#### WHAT YOU SHOULD DO:
Transcribe the data as written, minus images.

(Beginning of THE DATA)

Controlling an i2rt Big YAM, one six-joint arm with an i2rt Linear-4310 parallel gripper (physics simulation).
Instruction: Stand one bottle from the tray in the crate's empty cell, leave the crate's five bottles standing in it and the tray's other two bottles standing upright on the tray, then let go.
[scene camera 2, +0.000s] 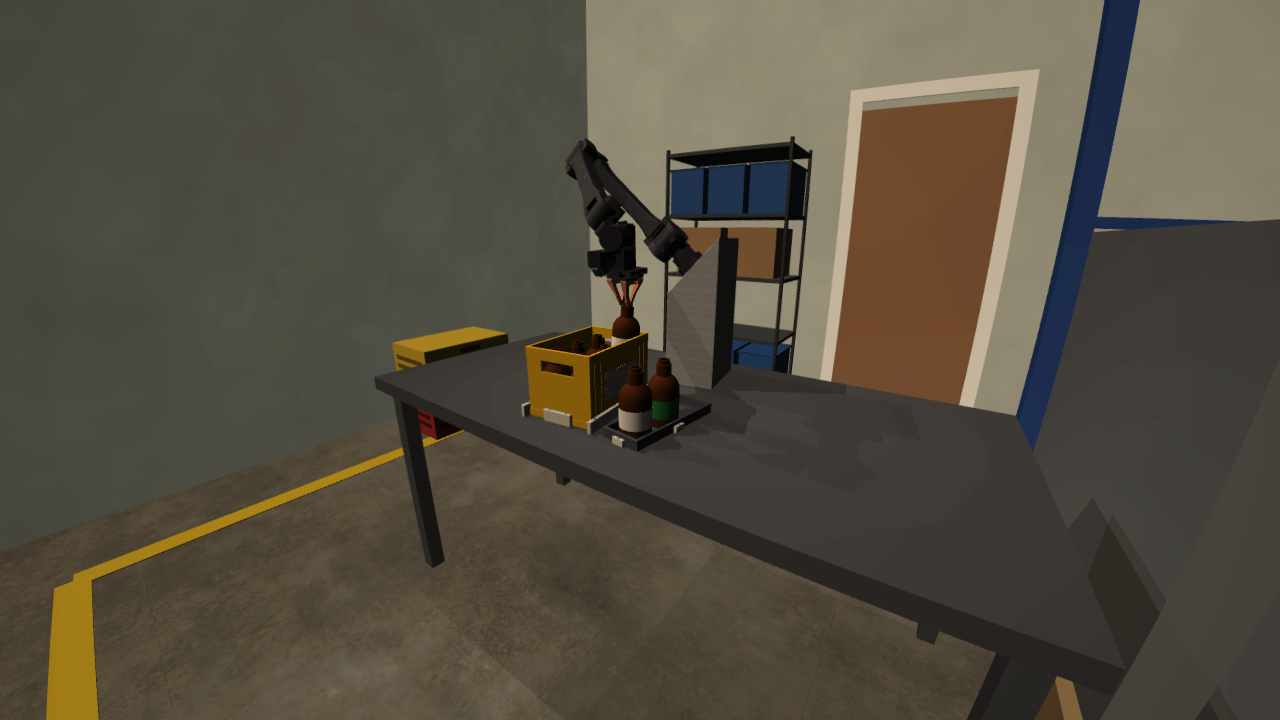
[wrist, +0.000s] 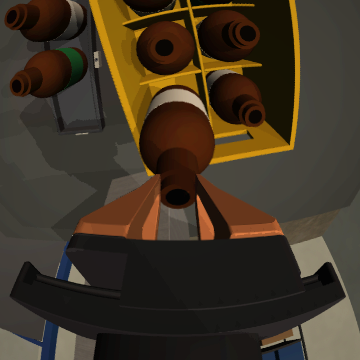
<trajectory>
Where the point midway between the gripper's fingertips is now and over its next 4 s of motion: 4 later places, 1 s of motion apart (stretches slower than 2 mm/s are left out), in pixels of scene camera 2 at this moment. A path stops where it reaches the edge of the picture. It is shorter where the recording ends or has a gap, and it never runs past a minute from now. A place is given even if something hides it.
My gripper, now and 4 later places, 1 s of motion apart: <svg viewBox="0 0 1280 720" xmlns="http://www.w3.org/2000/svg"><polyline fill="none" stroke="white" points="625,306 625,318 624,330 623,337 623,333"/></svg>
</trajectory>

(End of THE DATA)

#### ANSWER SECTION:
Controlling an i2rt Big YAM, one six-joint arm with an i2rt Linear-4310 parallel gripper (physics simulation).
Instruction: Stand one bottle from the tray in the crate's empty cell, leave the crate's five bottles standing in it and the tray's other two bottles standing upright on the tray, then let go.
[scene camera 2, +0.000s] 
[wrist, +0.000s] 
<trajectory>
Where the point midway between the gripper's fingertips is now and over its next 4 s of motion: 4 later places, 1 s of motion apart (stretches slower than 2 mm/s are left out), in pixels of scene camera 2 at this moment. A path stops where it reaches the edge of the picture. It is shorter where the recording ends or has a gap, and it never runs past a minute from now. A place is given even if something hides it.
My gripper, now and 4 later places, 1 s of motion apart: <svg viewBox="0 0 1280 720" xmlns="http://www.w3.org/2000/svg"><polyline fill="none" stroke="white" points="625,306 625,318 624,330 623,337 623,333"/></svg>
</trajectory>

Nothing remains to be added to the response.